It would help if you retyped the data exactly, leaving out the pictures.

=== Section Start ===

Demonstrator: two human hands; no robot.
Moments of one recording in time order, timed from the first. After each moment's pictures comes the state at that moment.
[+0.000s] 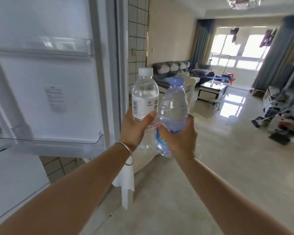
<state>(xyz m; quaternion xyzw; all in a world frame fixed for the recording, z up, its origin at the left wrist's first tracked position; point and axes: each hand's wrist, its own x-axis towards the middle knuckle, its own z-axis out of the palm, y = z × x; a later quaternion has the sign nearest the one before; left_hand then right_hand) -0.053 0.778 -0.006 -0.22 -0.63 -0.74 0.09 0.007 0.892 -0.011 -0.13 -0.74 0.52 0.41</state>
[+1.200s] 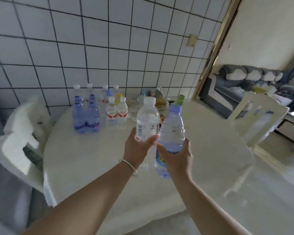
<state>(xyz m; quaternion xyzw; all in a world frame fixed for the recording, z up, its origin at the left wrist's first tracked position) -0.559 0.984 -0.130 0.09 -0.68 -0.71 0.18 -0.543 1.111 -0.111 -0.05 -0.81 0.57 0.13</state>
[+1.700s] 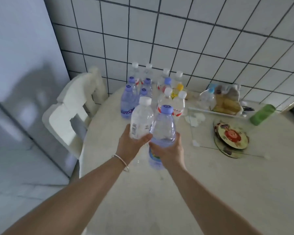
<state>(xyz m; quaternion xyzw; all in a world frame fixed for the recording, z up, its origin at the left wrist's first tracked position) -0.627 0.838 -0.215 0.33 -0.65 -0.64 0.25 -0.694 0.957 -0.195 0.12 -0.82 0.53 -0.18</state>
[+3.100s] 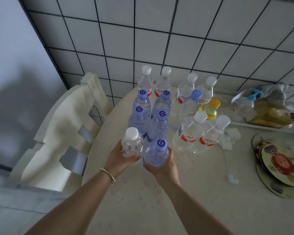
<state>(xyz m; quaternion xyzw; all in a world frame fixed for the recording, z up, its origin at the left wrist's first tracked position) -0.700 0.664 -0.308 0.38 -0.70 -0.60 0.12 -0.783 0.805 -0.299 0.10 -0.86 0.43 -0.25</state>
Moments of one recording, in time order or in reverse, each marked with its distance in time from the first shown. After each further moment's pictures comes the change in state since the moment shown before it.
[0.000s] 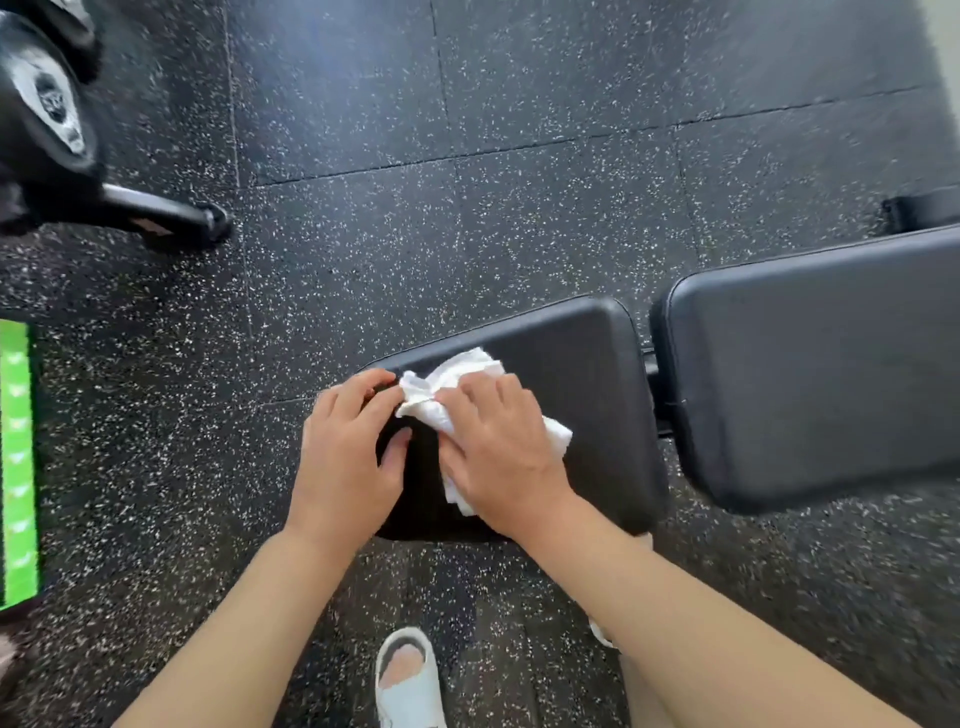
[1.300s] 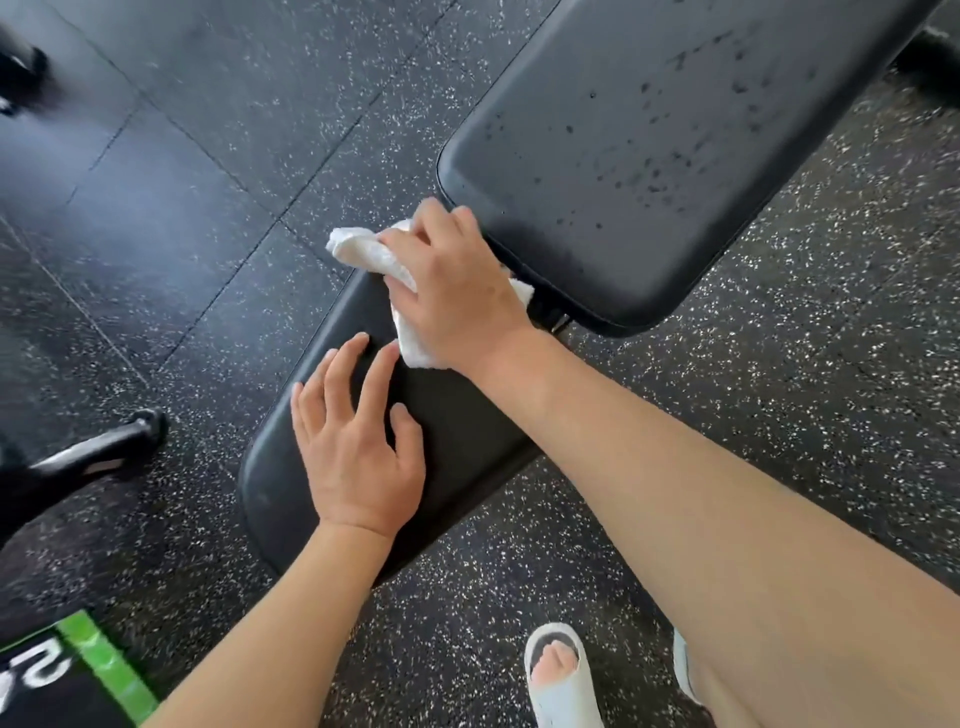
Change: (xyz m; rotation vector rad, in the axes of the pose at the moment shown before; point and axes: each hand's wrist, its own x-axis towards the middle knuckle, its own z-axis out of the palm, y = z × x) left_hand 0.031 0.067 0.069 0.258 0.043 0.537; right_hand 0.004 0.092 -0.038 0.061 0.445 0.538
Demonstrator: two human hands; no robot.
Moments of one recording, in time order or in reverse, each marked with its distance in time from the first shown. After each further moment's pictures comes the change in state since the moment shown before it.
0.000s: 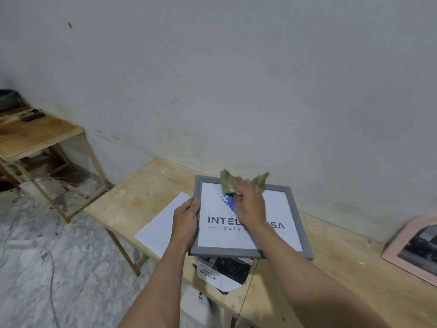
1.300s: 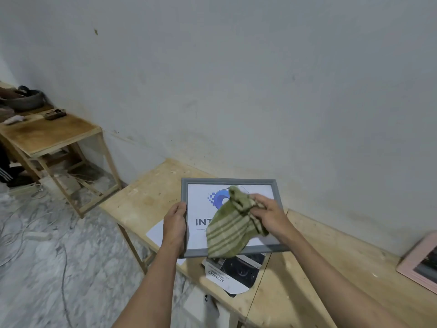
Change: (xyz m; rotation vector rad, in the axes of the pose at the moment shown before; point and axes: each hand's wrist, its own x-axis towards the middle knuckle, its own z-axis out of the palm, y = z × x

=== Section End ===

▸ ANSWER SECTION
Demonstrator: two human hands; no robot.
Moments of one recording in time order, timed from the first. After each moment's pictures comes the state at that moment.
[+0.000s] 
<state>(xyz m; quaternion xyzw; all in a world frame fixed for the recording, z up, its origin at the left wrist's first tracked position; point and axes: each hand's wrist, its own x-axis towards the middle knuckle, its own z-axis out of the palm, y = z × x; a later quaternion has the sign nearest the one before; left_hand then right_hand) -0.053 0.778 -0.006 -0.22 -0.63 -0.74 0.09 0.007 0.892 -0.011 -0.13 -0.74 0.52 0.41</state>
[+1.200s] 
<state>(xyz m; quaternion xyzw; all in a world frame fixed for the recording, z up, its origin at the left wrist's first tracked position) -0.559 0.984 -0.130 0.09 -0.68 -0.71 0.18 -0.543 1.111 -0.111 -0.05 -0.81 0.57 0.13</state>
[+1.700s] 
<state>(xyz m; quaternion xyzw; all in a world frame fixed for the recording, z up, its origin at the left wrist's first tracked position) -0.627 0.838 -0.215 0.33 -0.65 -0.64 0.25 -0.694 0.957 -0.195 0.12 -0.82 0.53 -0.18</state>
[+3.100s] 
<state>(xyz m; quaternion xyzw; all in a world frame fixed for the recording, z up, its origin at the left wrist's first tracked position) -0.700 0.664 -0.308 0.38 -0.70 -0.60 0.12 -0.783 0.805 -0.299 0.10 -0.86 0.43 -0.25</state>
Moments of one recording, in time order or in reverse, each marked with its distance in time from the first shown. After each further moment's pictures comes the change in state since the moment shown before it.
[0.000s] 
[1.300s] 
Change: (xyz m; rotation vector rad, in the axes of the pose at the moment shown before; point and axes: each hand's wrist, its own x-axis towards the middle knuckle, its own z-axis out of the palm, y = z × x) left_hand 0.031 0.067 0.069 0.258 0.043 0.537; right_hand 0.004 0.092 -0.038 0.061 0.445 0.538
Demonstrator: two human hands; no robot.
Moments of one recording, in time order or in reverse, each marked with its distance in time from the first shown. After each further moment's pictures comes the change in state since the moment shown before it.
0.000s: 
1.300s: 
Change: (xyz m; rotation vector rad, in the axes of the pose at the moment shown before; point and axes: each hand's wrist, its own x-axis towards the middle knuckle, its own z-axis out of the palm, y = z × x

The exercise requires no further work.